§ **About this exercise**:
Don't include any picture when you restate the data word for word.

------ Supplied material

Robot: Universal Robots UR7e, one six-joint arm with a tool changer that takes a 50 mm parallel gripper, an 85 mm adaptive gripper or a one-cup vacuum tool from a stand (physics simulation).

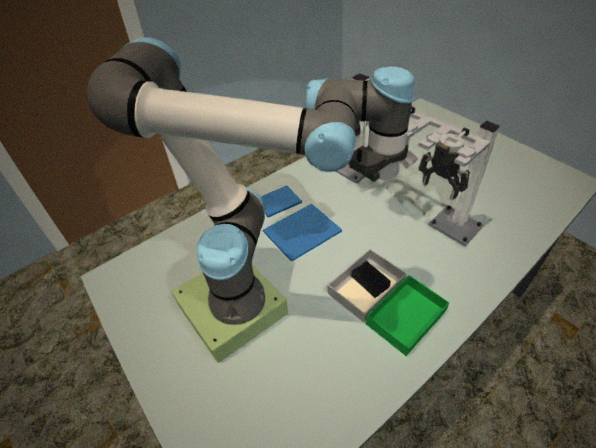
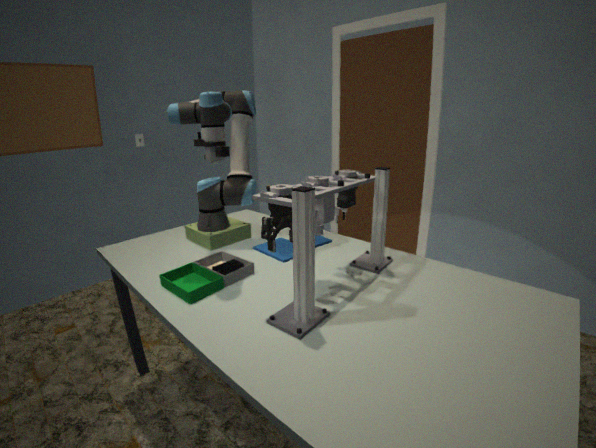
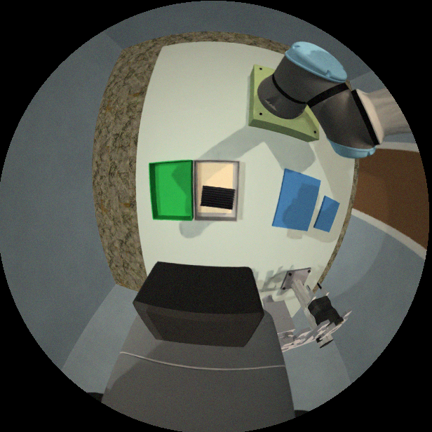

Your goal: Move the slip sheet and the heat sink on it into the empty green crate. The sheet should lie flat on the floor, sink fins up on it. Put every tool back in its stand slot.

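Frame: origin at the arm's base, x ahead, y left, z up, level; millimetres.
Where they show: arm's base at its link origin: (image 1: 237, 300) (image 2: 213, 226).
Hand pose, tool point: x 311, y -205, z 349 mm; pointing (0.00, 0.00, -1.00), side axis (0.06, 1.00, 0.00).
Note:
Things, the pixels of their top centre, and the offset from my tool point.
- beige slip sheet at its top centre: (image 1: 366, 288) dz -412, dx -13, dy -4 mm
- black heat sink at its top centre: (image 1: 371, 275) (image 2: 227, 265) dz -382, dx +13, dy +4 mm
- green crate at its top centre: (image 1: 408, 309) (image 2: 190, 275) dz -374, dx -15, dy -142 mm
- black vacuum tool at its top centre: (image 2: 346, 169) dz -53, dx +309, dy +340 mm
- large blue plate at its top centre: (image 1: 302, 229) (image 2: 282, 247) dz -407, dx +31, dy +298 mm
- small blue plate at its top centre: (image 1: 277, 199) (image 2: 313, 238) dz -407, dx +81, dy +468 mm
The arm's bare tool changer (image 1: 389, 169) (image 2: 214, 154) carries no gripper and hangs high above the table. The beige slip sheet (image 1: 352, 297) (image 3: 217, 174) lies in the grey crate (image 1: 345, 304) (image 2: 242, 273) (image 3: 237, 192). The black heat sink (image 1: 371, 279) (image 2: 228, 266) (image 3: 218, 197) lies on it, fins up, slightly turned. The green crate (image 1: 387, 335) (image 2: 175, 288) (image 3: 152, 195) is empty and adjoins the grey crate. The stand (image 1: 470, 185) (image 2: 303, 260) holds the black adaptive gripper (image 1: 445, 161) (image 2: 280, 215), the grey parallel gripper (image 2: 325, 210) and the black vacuum tool (image 2: 346, 198) (image 3: 325, 310).
A large blue plate (image 1: 302, 232) (image 2: 280, 248) (image 3: 297, 200) and a small blue plate (image 1: 281, 200) (image 3: 327, 214) lie between the crates and the table's back side. The arm stands on a yellow-green base block (image 1: 250, 332) (image 2: 217, 236) (image 3: 257, 107).

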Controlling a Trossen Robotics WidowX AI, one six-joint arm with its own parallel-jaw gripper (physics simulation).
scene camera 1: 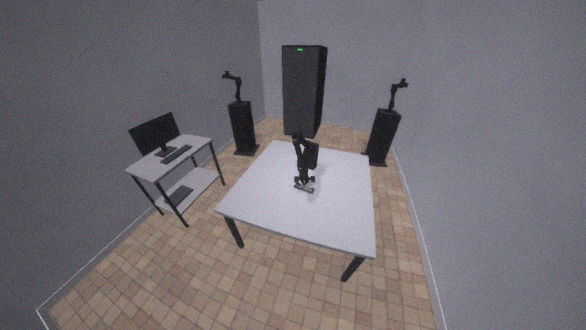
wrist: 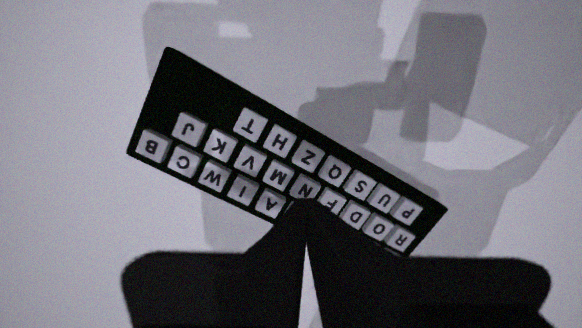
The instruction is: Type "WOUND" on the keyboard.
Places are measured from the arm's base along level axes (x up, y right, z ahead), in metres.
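Pixels of known places: gripper, fingertip midpoint: (scene camera 1: 304, 185) (wrist: 305, 206); arm's base at its link origin: (scene camera 1: 312, 148).
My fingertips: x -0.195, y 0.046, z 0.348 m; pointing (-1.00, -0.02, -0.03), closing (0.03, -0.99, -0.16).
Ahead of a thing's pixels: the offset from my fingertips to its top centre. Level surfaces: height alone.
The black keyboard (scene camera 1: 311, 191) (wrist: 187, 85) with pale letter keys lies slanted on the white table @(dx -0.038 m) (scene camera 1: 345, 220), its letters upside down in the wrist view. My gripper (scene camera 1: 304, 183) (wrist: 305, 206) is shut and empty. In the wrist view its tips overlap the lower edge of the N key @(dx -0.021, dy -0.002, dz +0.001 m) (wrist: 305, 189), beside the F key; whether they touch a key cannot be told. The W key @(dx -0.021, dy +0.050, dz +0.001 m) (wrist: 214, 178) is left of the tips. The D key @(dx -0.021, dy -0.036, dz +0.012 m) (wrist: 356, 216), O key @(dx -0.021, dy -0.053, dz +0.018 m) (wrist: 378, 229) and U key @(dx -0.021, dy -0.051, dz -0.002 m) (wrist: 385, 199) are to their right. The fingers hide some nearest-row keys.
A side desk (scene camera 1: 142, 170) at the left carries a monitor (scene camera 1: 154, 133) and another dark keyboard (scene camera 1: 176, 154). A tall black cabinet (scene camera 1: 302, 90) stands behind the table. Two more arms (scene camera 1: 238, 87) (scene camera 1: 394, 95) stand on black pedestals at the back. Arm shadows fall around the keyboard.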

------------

§ **Your solution**:
Robot: Universal Robots UR7e, one six-joint arm with a tool changer that takes a 50 mm parallel gripper, an 85 mm adaptive gripper or a one-cup vacuum tool from a stand (physics simulation).


Your goal: Move the slip sheet and the heat sink on it into the empty green crate. The sheet should lie flat on the floor, sink fins up on it. Put every tool back in its stand slot.

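Frame: origin at the arm's base, x ahead, y left, z up, level; millimetres.
Where they show: arm's base at its link origin: (image 1: 237, 300) (image 2: 213, 226).
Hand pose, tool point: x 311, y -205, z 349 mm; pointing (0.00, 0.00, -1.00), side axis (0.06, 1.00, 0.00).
Note:
Things, the pixels of their top centre, and the offset from my tool point.
- beige slip sheet at its top centre: (image 1: 366, 288) dz -412, dx -13, dy -4 mm
- black heat sink at its top centre: (image 1: 371, 275) (image 2: 227, 265) dz -382, dx +13, dy +4 mm
- green crate at its top centre: (image 1: 408, 309) (image 2: 190, 275) dz -374, dx -15, dy -142 mm
- black vacuum tool at its top centre: (image 2: 346, 169) dz -53, dx +309, dy +340 mm
- large blue plate at its top centre: (image 1: 302, 229) (image 2: 282, 247) dz -407, dx +31, dy +298 mm
- small blue plate at its top centre: (image 1: 277, 199) (image 2: 313, 238) dz -407, dx +81, dy +468 mm
The arm's bare tool changer (image 1: 389, 169) (image 2: 214, 154) carries no gripper and hangs high above the table. The beige slip sheet (image 1: 352, 297) (image 3: 217, 174) lies in the grey crate (image 1: 345, 304) (image 2: 242, 273) (image 3: 237, 192). The black heat sink (image 1: 371, 279) (image 2: 228, 266) (image 3: 218, 197) lies on it, fins up, slightly turned. The green crate (image 1: 387, 335) (image 2: 175, 288) (image 3: 152, 195) is empty and adjoins the grey crate. The stand (image 1: 470, 185) (image 2: 303, 260) holds the black adaptive gripper (image 1: 445, 161) (image 2: 280, 215), the grey parallel gripper (image 2: 325, 210) and the black vacuum tool (image 2: 346, 198) (image 3: 325, 310).
A large blue plate (image 1: 302, 232) (image 2: 280, 248) (image 3: 297, 200) and a small blue plate (image 1: 281, 200) (image 3: 327, 214) lie between the crates and the table's back side. The arm stands on a yellow-green base block (image 1: 250, 332) (image 2: 217, 236) (image 3: 257, 107).
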
Controlling a Trossen Robotics WidowX AI, one six-joint arm with its own parallel-jaw gripper (physics simulation).
scene camera 1: 
wrist: 
The instruction is: Type "WOUND" on the keyboard.
Places are measured from the arm's base along level axes (x up, y right, z ahead), in metres.
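Pixels of known places: gripper, fingertip midpoint: (scene camera 1: 304, 185) (wrist: 305, 206); arm's base at its link origin: (scene camera 1: 312, 148).
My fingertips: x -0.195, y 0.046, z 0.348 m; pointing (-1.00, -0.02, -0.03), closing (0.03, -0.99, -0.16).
Ahead of a thing's pixels: the offset from my fingertips to its top centre. Level surfaces: height alone.
The black keyboard (scene camera 1: 311, 191) (wrist: 187, 85) with pale letter keys lies slanted on the white table @(dx -0.038 m) (scene camera 1: 345, 220), its letters upside down in the wrist view. My gripper (scene camera 1: 304, 183) (wrist: 305, 206) is shut and empty. In the wrist view its tips overlap the lower edge of the N key @(dx -0.021, dy -0.002, dz +0.001 m) (wrist: 305, 189), beside the F key; whether they touch a key cannot be told. The W key @(dx -0.021, dy +0.050, dz +0.001 m) (wrist: 214, 178) is left of the tips. The D key @(dx -0.021, dy -0.036, dz +0.012 m) (wrist: 356, 216), O key @(dx -0.021, dy -0.053, dz +0.018 m) (wrist: 378, 229) and U key @(dx -0.021, dy -0.051, dz -0.002 m) (wrist: 385, 199) are to their right. The fingers hide some nearest-row keys.
A side desk (scene camera 1: 142, 170) at the left carries a monitor (scene camera 1: 154, 133) and another dark keyboard (scene camera 1: 176, 154). A tall black cabinet (scene camera 1: 302, 90) stands behind the table. Two more arms (scene camera 1: 238, 87) (scene camera 1: 394, 95) stand on black pedestals at the back. Arm shadows fall around the keyboard.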

There's nothing left to add to the answer.